Chapitre 11  

Les Droits de l'homme en Tunisie : Choix et réalisations

 
     

       
   

Distinctions internationales

1 – Les instances internationales, tant gouvernementales que non gouvernementales (OMS, BIT, FAO...) et les experts et observateurs de tout bord (Sommets de Rio, Vienne, Le Caire, Copenhague, Pékin..), reconnaissent l'importance des réalisations  accomplies, en  Tunisie, en faveur de la promotion des droits de l'Homme dans leur globalité.

Les distinctions attribuées au Président Zine El Abidine Ben Ali illustrent cette reconnaissance :

— Le Prix "Louise Michel" pour la Démocratie et les Droits de l'Homme (1988).

— La médaille d'honneur de l'"Institut International de Droit Humanitaire"  (1989).

— Le Prix de l'Association "Deux Mains pour l'Enfance" (1995).

— La médaille de l'Organisation Mondiale de la Santé "La santé pour tous" (1996).

— La médaille d'or de la Conférence Méditerranéenne des Sociétés du Croissant Rouge et de la Croix Rouge (1997).

— L'Emblème des Avocats Arabes (1997).

— La première médaille du cinquantenaire de l'UNESCO,  (1997).

— Le Doctorat Honoris Causa, de l'Université d'Ancona (1997).

— L'Ecusson d'Or de l'Organisation Arabe de l'Education, de la Culture et des Sciences (ALECSO) (1998).

— Prix de l’Institut international des droits de l’enfant en Suisse (janvier 2000).

— Médaille d’or de la confédération mondiale des activités de plongée sous-marine (janvier 2000).

— Ecusson de l’Organisation arabe du travail (mai 2000).

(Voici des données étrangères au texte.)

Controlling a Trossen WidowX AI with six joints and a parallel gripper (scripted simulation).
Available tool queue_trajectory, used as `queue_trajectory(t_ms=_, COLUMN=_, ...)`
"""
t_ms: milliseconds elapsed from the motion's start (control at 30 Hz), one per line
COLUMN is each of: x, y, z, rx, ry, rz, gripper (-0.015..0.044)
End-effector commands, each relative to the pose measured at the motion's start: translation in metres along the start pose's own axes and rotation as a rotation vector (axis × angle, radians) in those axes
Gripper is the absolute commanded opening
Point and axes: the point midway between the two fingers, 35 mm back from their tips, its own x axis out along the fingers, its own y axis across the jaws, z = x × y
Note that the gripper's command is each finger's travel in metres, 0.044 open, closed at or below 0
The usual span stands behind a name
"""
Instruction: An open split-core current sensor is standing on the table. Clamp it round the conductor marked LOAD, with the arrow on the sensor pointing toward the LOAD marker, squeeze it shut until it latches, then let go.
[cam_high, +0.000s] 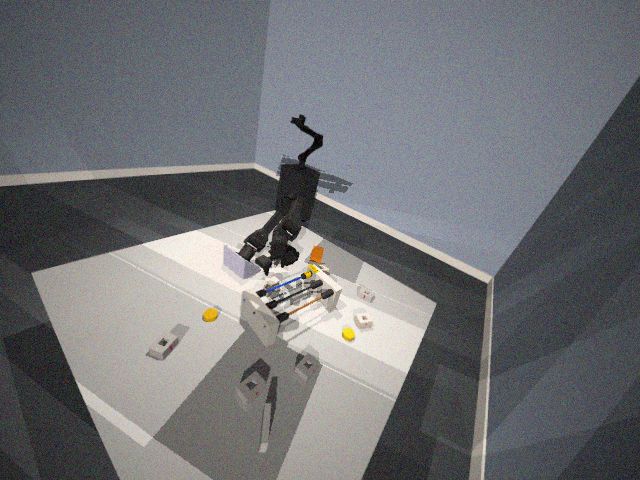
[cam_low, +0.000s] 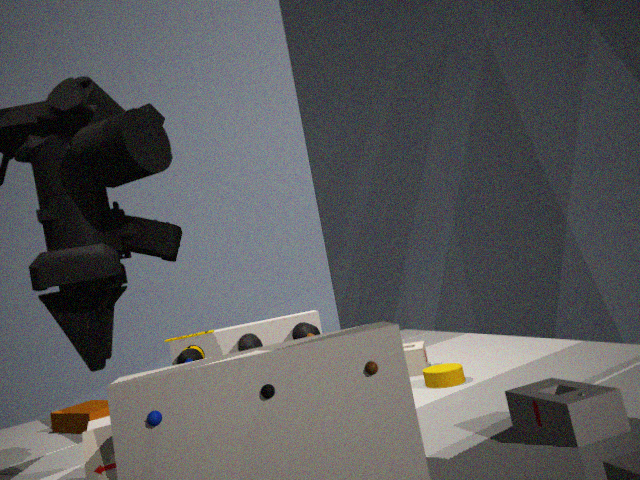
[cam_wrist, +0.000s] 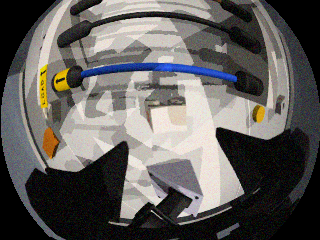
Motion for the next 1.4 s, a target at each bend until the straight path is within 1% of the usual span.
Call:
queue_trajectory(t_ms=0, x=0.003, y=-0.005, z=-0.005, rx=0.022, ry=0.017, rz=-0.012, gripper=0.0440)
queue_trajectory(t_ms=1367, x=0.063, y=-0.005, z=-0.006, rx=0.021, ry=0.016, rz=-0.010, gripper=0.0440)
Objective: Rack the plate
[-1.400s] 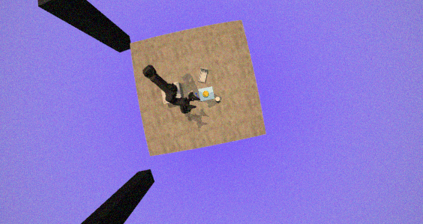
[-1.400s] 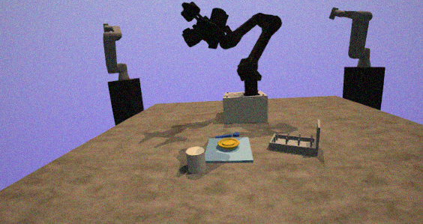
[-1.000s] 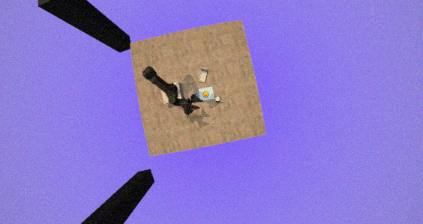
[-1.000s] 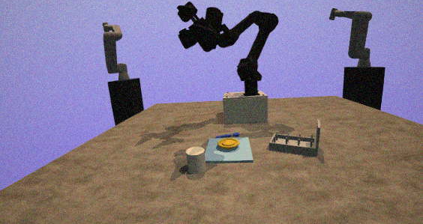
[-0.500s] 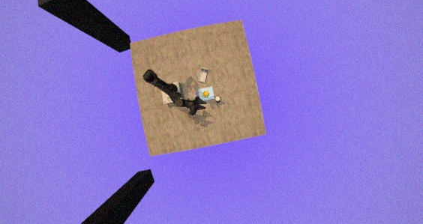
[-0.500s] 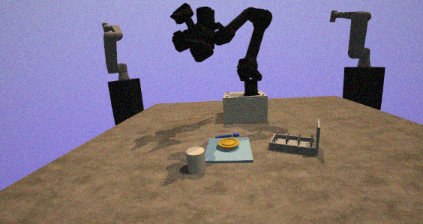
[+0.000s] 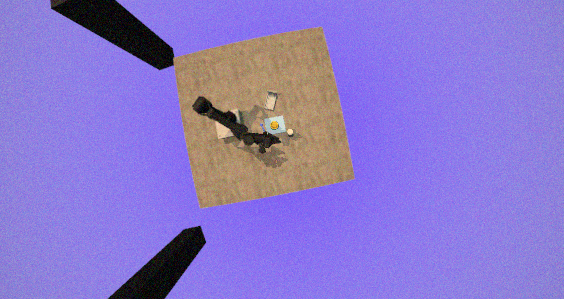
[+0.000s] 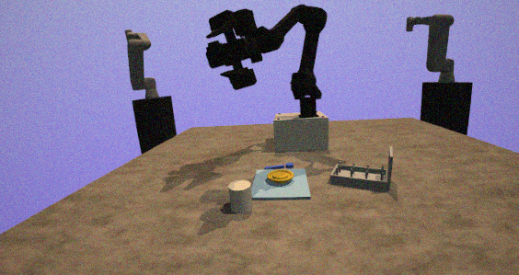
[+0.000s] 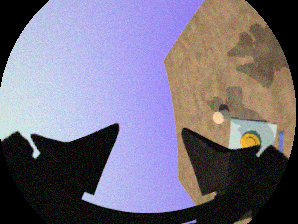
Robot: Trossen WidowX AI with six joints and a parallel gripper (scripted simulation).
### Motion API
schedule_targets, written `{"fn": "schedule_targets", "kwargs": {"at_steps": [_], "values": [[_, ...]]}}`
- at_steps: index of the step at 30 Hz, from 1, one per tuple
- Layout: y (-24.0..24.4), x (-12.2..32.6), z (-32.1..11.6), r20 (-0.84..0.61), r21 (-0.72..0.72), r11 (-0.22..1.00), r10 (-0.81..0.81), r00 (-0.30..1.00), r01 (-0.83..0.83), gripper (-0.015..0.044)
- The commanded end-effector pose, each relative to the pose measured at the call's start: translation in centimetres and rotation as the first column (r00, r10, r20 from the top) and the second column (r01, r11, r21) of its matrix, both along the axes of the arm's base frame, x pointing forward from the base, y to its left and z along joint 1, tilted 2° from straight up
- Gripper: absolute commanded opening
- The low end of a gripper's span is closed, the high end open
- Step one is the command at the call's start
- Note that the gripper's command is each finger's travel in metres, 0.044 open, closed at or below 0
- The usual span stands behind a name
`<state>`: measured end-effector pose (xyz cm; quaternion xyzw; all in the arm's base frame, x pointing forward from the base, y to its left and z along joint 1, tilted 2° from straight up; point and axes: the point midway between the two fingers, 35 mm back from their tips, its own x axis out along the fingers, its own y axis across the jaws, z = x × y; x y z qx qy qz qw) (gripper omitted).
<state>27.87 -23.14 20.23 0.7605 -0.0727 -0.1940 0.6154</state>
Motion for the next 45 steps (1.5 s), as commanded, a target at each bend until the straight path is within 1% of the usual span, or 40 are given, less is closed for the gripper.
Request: {"fn": "schedule_targets", "kwargs": {"at_steps": [1, 12, 23, 35, 45], "values": [[0.0, 0.6, -1.1, -0.071, -0.033, 0.999, 0.016, 0.997, -0.019, 0.04], [0.5, 2.2, -4.5, -0.293, -0.134, 0.983, 0.082, 0.953, -0.126, 0.04], [1.5, 3.3, -8.0, -0.51, -0.201, 0.935, 0.155, 0.846, -0.293, 0.04], [3.1, 3.9, -11.6, -0.717, -0.212, 0.827, 0.229, 0.658, -0.52, 0.04], [4.9, 3.9, -14.6, -0.852, -0.151, 0.678, 0.28, 0.443, -0.719, 0.04]]}}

— Médaille de l’UNESCO (octobre 2000).

"... Les droits de l'Homme constituent un tout indivisible, s'agissant aussi bien des droits de l'individu que de ceux du groupe, des droits à caractère politique ou civil que des droits économiques, sociaux et culturels. C'est la raison pour laquelle nous avions, depuis le Changement du 7 Novembre, proclamé qu'il ne pouvait y avoir de démocratie sans développement, ni de développement sans démocratie. Ce sont là deux corollaires indissociables, l'un ne pouvant passer avant l'autre. Ce crédo, nous l'avons illustré à travers tout ce que nous avons réalisé, à travers toutes les mesures et décisions que nous avons prises. Nous avons associé toutes les énergies de notre société à cette œuvre intégrée, privilégiant en cela la femme, sachant que les droits de l'Homme ne sauraient atteindre la plénitude dans une société où la condition de la femme est en deçà de celle de l'homme. Il nous faut impérativement consolider les acquis de la femme et en faire jaillir les énergies latentes, faute de quoi nous perdrions le pari du changement effectif et intégral.

Nous n'avons pas, non plus, perdu de vue l'enfant, citoyen de demain. Nous en avons préservé et renforcé les droits. Nous avons créé les institutions et mis en place les mécanismes nécessaires pour consacrer ces droits et les matérialiser. Nous avons accordé tout l'intérêt requis à l'ensemble des catégories vulnérables de la société afin que nul ne soit exclu ou marginalisé, parce que convaincus que chaque membre de la société, quel qu'il soit est, avant tout, un citoyen à part entière qui a des droits et des devoirs."(1).


Discours du Président Zine El Abidine Ben Ali à l'ouverture de la Conférence régionale africaine sur les droits de l'Homme, (Carthage, le 2 novembre 1992).